The burgeoning field of cancer immunotherapy is showing great promise with previously hard-to-treat forms of the disease. Now comes the next hurdle: figuring out which patients best respond to the drugs.
At stake is billions of dollars in potential revenue for companies including AstraZeneca Plc, Roche Holding AG, Bristol-Myers Squibb Co. and Merck & Co. The drugmakers are racing to develop medications that harness the body’s own immune system to fight various forms of cancer.
The drugs show the most pronounced responses in patients whose tumors have high levels of a protein known as PD-L1. But each company is currently using its own, slightly different test of PD-L1 levels in patient trials, making it hard to compare one drug against the other.
And none of the tests is good enough yet to rule out patients who won’t respond to the drugs, creating a conundrum about how to use them, according to experts at the annual American Society of Clinical Oncology meeting, which started Friday in Chicago and continues Monday.
The lack of a standard test for telling who should get the new drugs “is one of the big problems” in the immune therapy field, said Richard Pazdur, the top cancer drug official at the U.S. Food and Drug Administration.
Merck and Bristol-Myers are working with Dako, a division of Agilent Technologies Inc., on two different tests. Roche and AstraZeneca are collaborating with Ventana Medical Systems Inc., a division of Roche, on their separate diagnostics.
Roche, whose drug MPDL3280A doubled the survival rate of lung cancer patients in trial data presented in Chicago, rose 2.4 percent to 282.80 Swiss francs as of 10:09 a.m. in Zurich. Astra, whose PD-L1 inhibitor MEDI4736 reduced lung tumors in 27 percent of patients in an early-stage trial, climbed 1.9 percent in London.

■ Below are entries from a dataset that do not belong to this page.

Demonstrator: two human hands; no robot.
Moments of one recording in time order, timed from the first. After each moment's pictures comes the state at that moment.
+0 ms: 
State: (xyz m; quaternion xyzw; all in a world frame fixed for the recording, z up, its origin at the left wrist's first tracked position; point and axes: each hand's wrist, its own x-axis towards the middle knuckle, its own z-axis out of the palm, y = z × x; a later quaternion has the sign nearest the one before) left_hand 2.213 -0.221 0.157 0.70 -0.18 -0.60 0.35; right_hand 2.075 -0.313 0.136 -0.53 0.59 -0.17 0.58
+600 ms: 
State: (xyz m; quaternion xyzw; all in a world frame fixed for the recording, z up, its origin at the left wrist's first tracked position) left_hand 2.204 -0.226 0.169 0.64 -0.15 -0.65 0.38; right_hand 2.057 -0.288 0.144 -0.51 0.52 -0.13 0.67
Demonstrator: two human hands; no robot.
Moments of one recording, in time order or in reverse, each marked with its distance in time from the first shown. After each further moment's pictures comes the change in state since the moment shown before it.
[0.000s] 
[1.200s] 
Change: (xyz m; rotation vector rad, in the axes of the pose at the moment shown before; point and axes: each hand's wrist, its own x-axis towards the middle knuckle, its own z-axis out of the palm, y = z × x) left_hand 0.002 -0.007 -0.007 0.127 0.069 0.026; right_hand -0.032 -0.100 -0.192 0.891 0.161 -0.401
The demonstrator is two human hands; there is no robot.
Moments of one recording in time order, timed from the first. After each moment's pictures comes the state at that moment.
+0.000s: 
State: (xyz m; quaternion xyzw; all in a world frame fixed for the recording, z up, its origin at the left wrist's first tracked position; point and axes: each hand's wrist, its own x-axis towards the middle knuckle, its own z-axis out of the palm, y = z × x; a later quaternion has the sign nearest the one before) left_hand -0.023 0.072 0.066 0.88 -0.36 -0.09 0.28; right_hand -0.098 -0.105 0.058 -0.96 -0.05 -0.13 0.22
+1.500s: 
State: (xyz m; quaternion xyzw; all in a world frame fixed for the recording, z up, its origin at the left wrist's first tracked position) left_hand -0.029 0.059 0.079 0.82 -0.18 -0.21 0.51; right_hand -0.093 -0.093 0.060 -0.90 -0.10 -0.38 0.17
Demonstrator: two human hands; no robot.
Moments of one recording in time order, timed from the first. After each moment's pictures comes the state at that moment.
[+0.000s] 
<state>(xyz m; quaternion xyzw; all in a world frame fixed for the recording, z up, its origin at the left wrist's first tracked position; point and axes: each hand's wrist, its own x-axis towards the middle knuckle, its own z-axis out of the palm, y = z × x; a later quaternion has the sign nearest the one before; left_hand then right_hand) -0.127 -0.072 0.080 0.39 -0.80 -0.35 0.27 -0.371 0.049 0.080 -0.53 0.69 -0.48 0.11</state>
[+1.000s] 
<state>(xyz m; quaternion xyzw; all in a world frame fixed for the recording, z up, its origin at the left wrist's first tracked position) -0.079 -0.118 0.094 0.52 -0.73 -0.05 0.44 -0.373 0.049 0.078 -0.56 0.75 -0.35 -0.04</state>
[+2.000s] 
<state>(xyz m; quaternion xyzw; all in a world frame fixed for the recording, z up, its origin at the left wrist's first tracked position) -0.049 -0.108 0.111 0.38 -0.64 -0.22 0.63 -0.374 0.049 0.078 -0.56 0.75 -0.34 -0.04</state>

Amid the successes with experimental medicines, the FDA is trying to push companies to work together on tests, though it has no authority to force them to, Pazdur said.
Devising reliable tests is crucial because the drugs are very expensive, with two of the first to hit the market -- Opdivo from Bristol-Myers and Keytruda from Merck -- costing about $150,000 a year. And because immune drugs are associated with side effects ranging from lung inflammation and hepatitis to rash and diarrhea, doctors don’t want to use them on patients who aren’t going to be helped.
“It’s clear it’s going to be able to identify people who have huge benefits, and people who have small benefits,” said Briggs Morrison, chief medical officer at AstraZeneca. Yet drug companies “are definitely not there yet” in devising a standard test that all patients can use.
To perform tests for PD-L1 proteins, doctors sometimes rely on tumor samples that may be months or years old. Amounts of PD-L1 may vary from one part of the tumor to another. And the tests don’t look at whether there are any immune cells nearby that are ready to attack the tumor with the drugs’ help.
Older, more established cancer treatments, such as Roche’s blockbuster breast cancer drug Herceptin, come with tests to identify the minority of patients who are most likely to benefit from them.
The need for a similar test for the immune therapy drugs is becoming even more important as companies seek to combine new therapies for greater effectiveness -- increasing both side effects and price.
In one study highlighted at the ASCO meeting, two Bristol-Myers melanoma drugs, Opdivo and Yervoy, delayed progression of the disease for months more than either drug did alone. But the combination was far more toxic.
Also, the cocktail will cost about $295,000 for an average-weight patient in just under a year, according to estimates presented at the conference by Leonard Saltz, an oncologist at Memorial Sloan Kettering Cancer Center, who has long expressed concern that cancer drugs are too costly. If similarly priced combinations were given to every American with advanced cancer, it would cost the country $174 billion a year, Saltz said at the meeting.
This prospect isn’t as far-fetched as it may sound. Immune drugs have shown promise in a wide array of tumors, including lung cancer, kidney cancer, liver tumors, bladder cancer, head and neck tumors, and even some forms of colon cancer.
Bristol-Myers declined to confirm a price for the combination.
While PD-L1 has flaws as a measure of drugs’ effectiveness, “it’s the only real one out there right now,” said Asthika Goonewardene, an analyst at Bloomberg Intelligence. That makes it useful for drug companies seeking to show cancer doctors why they should use one treatment over another, Goonewardene said.
“Roche and Merck will be cramming this down doctors’ throats using it as a tool to differentiate their drugs” from Bristol-Myers’ Opdivo, he said. Opdivo was first to reach the market for lung cancer, likely to be the single biggest market for these drugs.
And even if the tests are imperfect, insurers may use them to decide who gets coverage.
“Payers around the world and in the U.S. -- they’re very interested in making sure they’re only going to treat patients who have the potential to benefit,” said Daniel O’Day, chief operating officer for Roche’s pharmaceutical unit.